You are putting too much on your Pi to handle, it runs out of memory and thus things will start to fail.

zambujal commented 3 years ago

It's closed but I will try to comment on this I hope... (Nevertheless I made an email to you) Thanks for the reply, and an happy new year!

This weird behavour stopped... it's running for 11 hours now, without an hickup. After I removed the port that exposed my homeassistant from the router to the outside world. so now my homeassistant is only local.

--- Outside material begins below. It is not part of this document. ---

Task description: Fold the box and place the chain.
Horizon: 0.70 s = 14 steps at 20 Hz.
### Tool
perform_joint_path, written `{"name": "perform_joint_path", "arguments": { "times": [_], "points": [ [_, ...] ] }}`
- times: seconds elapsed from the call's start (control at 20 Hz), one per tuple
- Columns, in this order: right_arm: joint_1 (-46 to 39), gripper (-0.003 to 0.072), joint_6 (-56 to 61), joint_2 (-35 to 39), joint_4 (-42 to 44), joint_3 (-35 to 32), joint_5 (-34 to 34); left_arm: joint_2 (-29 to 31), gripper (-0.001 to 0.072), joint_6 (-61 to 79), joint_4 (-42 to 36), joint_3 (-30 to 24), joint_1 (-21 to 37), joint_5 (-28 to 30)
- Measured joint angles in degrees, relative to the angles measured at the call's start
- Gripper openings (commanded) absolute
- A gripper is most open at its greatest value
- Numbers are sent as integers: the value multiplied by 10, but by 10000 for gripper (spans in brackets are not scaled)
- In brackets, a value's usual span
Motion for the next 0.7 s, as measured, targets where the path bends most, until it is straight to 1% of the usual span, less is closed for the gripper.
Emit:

I tested with an virtual machine i386 with 8 gigas of ram (the virtual machine... I have a lot more ram)... so it was not because of memory... the hickups were also frequent...sometimes 4-5 minutes irresponsiveness

Today for testing purposes....I even watched an movie from the samba server of the raspberry on my pc. mkv 2016p sometimes the hickup arrive, but they take less time... most of the time no hickups (this is what I made to test the behavour of the raspberry...

still using the old mqtt that you made. I believe.... it works!

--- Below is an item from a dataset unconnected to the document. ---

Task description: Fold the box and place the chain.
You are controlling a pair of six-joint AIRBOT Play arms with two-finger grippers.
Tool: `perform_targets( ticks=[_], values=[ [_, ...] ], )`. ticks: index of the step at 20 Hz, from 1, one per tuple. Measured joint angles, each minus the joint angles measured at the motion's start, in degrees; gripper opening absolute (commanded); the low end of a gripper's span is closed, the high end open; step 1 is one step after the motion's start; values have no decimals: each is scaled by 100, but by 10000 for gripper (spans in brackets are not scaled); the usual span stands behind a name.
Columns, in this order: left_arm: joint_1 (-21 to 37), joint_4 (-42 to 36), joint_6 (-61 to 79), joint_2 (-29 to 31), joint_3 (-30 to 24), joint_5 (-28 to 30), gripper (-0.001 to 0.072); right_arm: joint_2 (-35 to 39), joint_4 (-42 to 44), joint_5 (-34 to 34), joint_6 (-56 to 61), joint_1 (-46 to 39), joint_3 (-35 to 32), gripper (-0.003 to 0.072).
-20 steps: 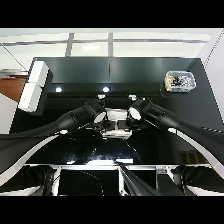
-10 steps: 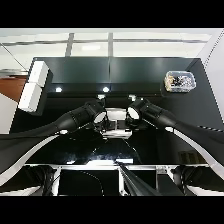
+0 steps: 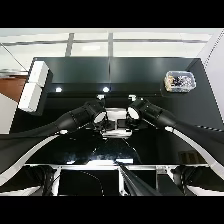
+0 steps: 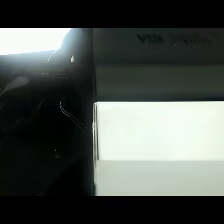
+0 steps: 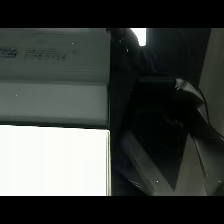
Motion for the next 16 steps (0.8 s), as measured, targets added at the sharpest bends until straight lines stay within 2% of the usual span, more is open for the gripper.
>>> perform_targets(
  ticks=[2,3,4,11,16],
  values=[
    [0,0,2,2,0,9,32,-4,13,9,-4,0,0,158],
    [0,-4,2,0,0,9,32,-4,9,9,-2,0,0,341],
    [0,-4,2,0,0,7,32,-2,9,20,-2,0,0,381],
    [0,-4,0,0,0,2,32,136,7,227,-212,-20,7,380],
    [0,-4,-4,0,0,2,32,555,2,610,-767,-149,280,380]
  ],
)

That log is from the Virtual machine with 8 gigas... not the raspberry... I used the pc to test if I needed to buy an NUC PC ... nop... it's similar, so I returned to raspberry, and it's fine now (cut from the outside... )

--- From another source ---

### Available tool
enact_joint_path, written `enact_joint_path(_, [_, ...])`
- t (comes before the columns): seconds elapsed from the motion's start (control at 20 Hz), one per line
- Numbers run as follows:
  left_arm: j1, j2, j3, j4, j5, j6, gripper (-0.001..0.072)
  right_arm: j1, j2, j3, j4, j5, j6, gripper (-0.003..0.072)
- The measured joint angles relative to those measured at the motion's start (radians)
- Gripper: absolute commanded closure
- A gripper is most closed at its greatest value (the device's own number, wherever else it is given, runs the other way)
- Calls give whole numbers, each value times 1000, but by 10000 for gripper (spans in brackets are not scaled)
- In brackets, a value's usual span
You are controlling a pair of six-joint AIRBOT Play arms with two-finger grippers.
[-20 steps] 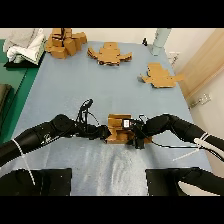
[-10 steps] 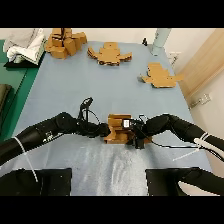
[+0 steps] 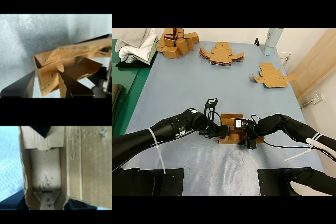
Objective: Fold the box.
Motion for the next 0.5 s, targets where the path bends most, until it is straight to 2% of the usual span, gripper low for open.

zambujal commented 3 years ago

still ok even with more data and more identities... :D the double!

zambujal commented 3 years ago

I tried the mosquitto normal client... and it took 2 minutes to get off the line, so it was not hackers... now I know why homeassistant forced sometimes to reboot my raspberry... it was allways the mosquito clent...

The deprecated client, is a lot more difficult to configure to work... don't know why... but it does the job 2 days without dropping... 3x the identities, and I am making some visual enhancements, like using images in homeassistant... I believe this problem is old... I saw an ton of people witrh the same thing... but... it works sometimes.,.. weird. Homeassistant doesn't crash but neither the mosquitto... it lingers ... this one is a lot more robust...

zambujal commented 3 years ago

The biggest problem is not that it failes

/bin/auth_srv.sh: line 14: echo: write error: Broken pipe /bin/auth_srv.sh: line 14: echo: write error: Broken pipe 1547936026: Socket error on client xxxxx, disconnecting.

The biggest problem is nothing reconnects after... and that is an problem.